I’m not a rich person. But ever since then I’ve continued to pay extra for the medical insurance most likely to preserve my freedom to choose. If I hadn’t been able to have surgery on the west coast, I believe that even now, ten years later, I would probably be suffering from pain at or above the level of those early years. The prospect is so dreadful that I shudder to even think about it.

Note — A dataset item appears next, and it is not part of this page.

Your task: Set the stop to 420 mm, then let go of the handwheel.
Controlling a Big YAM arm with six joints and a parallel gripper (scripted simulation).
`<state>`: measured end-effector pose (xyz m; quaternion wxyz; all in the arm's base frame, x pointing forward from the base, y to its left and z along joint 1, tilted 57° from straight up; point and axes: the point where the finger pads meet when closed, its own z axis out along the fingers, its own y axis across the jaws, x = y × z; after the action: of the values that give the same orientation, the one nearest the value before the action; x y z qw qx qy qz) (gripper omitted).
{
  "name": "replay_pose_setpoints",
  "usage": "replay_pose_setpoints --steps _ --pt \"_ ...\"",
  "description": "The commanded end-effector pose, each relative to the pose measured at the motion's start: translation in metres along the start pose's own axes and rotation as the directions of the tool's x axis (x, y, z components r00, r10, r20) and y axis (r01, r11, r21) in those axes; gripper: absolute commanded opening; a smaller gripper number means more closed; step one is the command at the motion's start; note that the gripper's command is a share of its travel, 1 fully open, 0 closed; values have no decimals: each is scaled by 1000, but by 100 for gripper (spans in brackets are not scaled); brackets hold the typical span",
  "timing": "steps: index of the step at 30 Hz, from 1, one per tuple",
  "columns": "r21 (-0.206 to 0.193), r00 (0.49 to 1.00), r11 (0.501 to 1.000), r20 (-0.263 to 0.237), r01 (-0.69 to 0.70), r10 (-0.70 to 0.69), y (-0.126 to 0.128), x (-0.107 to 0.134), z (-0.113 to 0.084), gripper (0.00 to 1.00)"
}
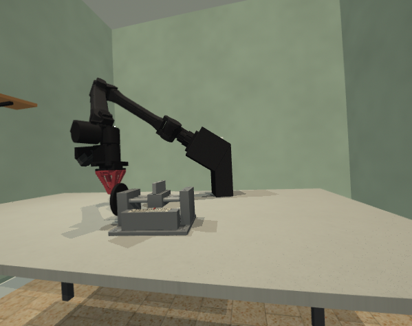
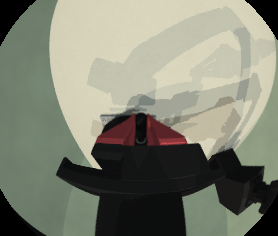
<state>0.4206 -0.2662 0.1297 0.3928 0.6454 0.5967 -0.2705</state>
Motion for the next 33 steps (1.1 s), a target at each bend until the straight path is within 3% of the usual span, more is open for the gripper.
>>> replay_pose_setpoints --steps 1,33 --pt "34 1000 999 11 1 -1 -15 -5 9 6" --pt "33 1000 999 8 7 -7 -17 -1 29 6"
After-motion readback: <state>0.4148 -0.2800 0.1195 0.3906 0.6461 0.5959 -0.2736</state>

I’m just grateful that wasn’t the case.
My back injury had a different course. I still have some pain and vulnerability there but I’ve never had surgery, because I got major relief from an epidural steroid injection I received about fifteen years ago. That’s probably why this article about a newly-announced British policy towards those very same injections caught my eye:
The Government’s drug rationing watchdog says “therapeutic” injections of steroids, such as cortisone, which are used to reduce inflammation, should no longer be offered to patients suffering from persistent lower back pain when the cause is not known.
Instead the National Institute of Health and Clinical Excellence (NICE) is ordering doctors to offer patients remedies like acupuncture and osteopathy…
The NHS currently issues more than 60,000 treatments of steroid injections every year. NICE said in its guidance it wants to cut this to just 3,000 treatments a year, a move which would save the NHS £33 million.
That’s a proposed 95% reduction in the number of these injections, which are an invaluable aid to the treatment of back injury—which, by the way, is an area of medicine for which “the cause” is rarely known. As the article goes on to point out, such treatments are a relatively simple and less risky way of saving many people from being on opioids for the rest of their lives, or having much more expensive and risky surgery in the future. Penny wise and pound foolish.
And a portent of things to come here, with Obamacare.